While there is no pointed origin or categorical articulation of public interest theory, its notions can be traced back to Pigou; related to his analysis of externalities and welfare economics. This theory was prevalent, especially during the New Deal era.

Starting in the 1960s, economists of the Chicago school began critiquing the assumption of benevolent regulators, proposing counter theories, like public choice theory, which asserts that instead of pursuing the public interest, regulators act to protect their own positions. The theory of regulatory capture asserts that regulated entities influence regulators to benefit themselves, particularly at the expense of less sophisticated competitors, who are less able to influence the regulators.

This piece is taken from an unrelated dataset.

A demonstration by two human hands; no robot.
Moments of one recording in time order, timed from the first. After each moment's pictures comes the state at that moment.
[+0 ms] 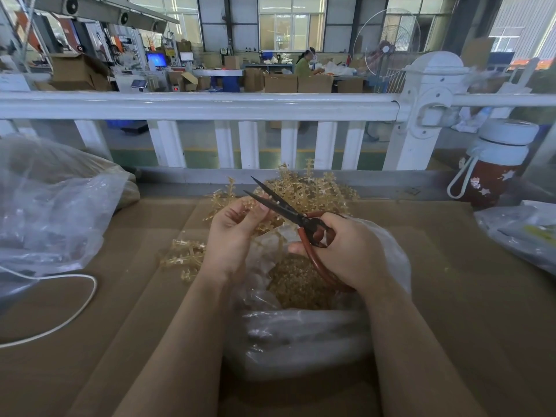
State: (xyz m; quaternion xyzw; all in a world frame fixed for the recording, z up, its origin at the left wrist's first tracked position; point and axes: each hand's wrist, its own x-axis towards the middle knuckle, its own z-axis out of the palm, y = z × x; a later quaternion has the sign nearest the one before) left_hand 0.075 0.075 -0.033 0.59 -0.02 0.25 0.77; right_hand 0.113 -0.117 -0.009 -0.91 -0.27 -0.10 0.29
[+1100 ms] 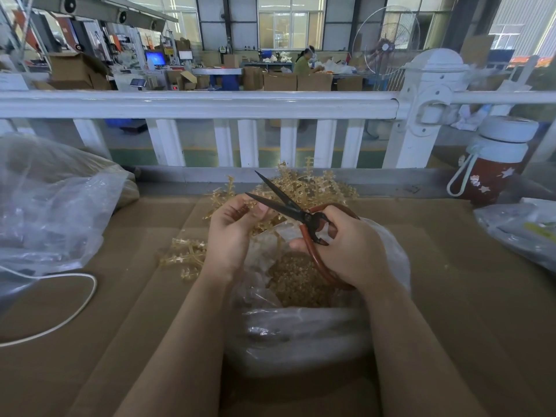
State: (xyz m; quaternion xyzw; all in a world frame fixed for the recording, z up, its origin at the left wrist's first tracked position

Regulation, according to public interest theory, is assumed to benefit society as a whole rather than particular vested interests. The regulators are considered to represent society's interest rather than the private interests of regulators or particular regulated entities.

== Example ==

One application of public interest theory can be seen in an investigation in Sweden and the energy market:

We test the public interest and regulatory capture hypotheses, in the context of the Swedish electricity market, by studying the factors influencing the Swedish Energy Agency's decision to replace decision-makers it employs to hear customer complaints against utilities.
We test if the regulator's decision to retain, or replace, the decision-maker, following a sequence of decisions, can be explained by whether the customer or utility is being favored by the civil servant. Based on whether the regulator replaces the decision maker that it has the power to appoint, we draw inferences about what theory can best explain the behavior of the regulator. The regulator can choose to favor the customer. To do so would be consistent with the fact that the primary objective of the electricity market reform in 1996 was to put the onus on the Swedish Energy Agency to provide stronger consumer protection against market abuse by the electricity utilities. On the other hand, the regulator might be captured because the utilities have more financial and legal resources and they have a well-established lobby organization which the customers do not have. It is not clear, therefore, whether customers or utilities have benefited most during the post-reform regulation.

== Criticism ==

The most critiqued aspects of public interest theory are its ambiguity, and its inability to recognize/address imperfections in the regulatory regime. Further, it provides no framework for assessing when and if the public interest has been served.

Another issue is whether the integrity of the regulatory function is maintainable over time. When a regulatory regime is established, typically during a period of regulatory reform, the regulatory body is subject to close scrutiny from the government and the public. With the passage of time, attention turns to other issues. Without this scrutiny the body becomes more susceptible to regulatory capture and or the contradictions exposed by public choice theory.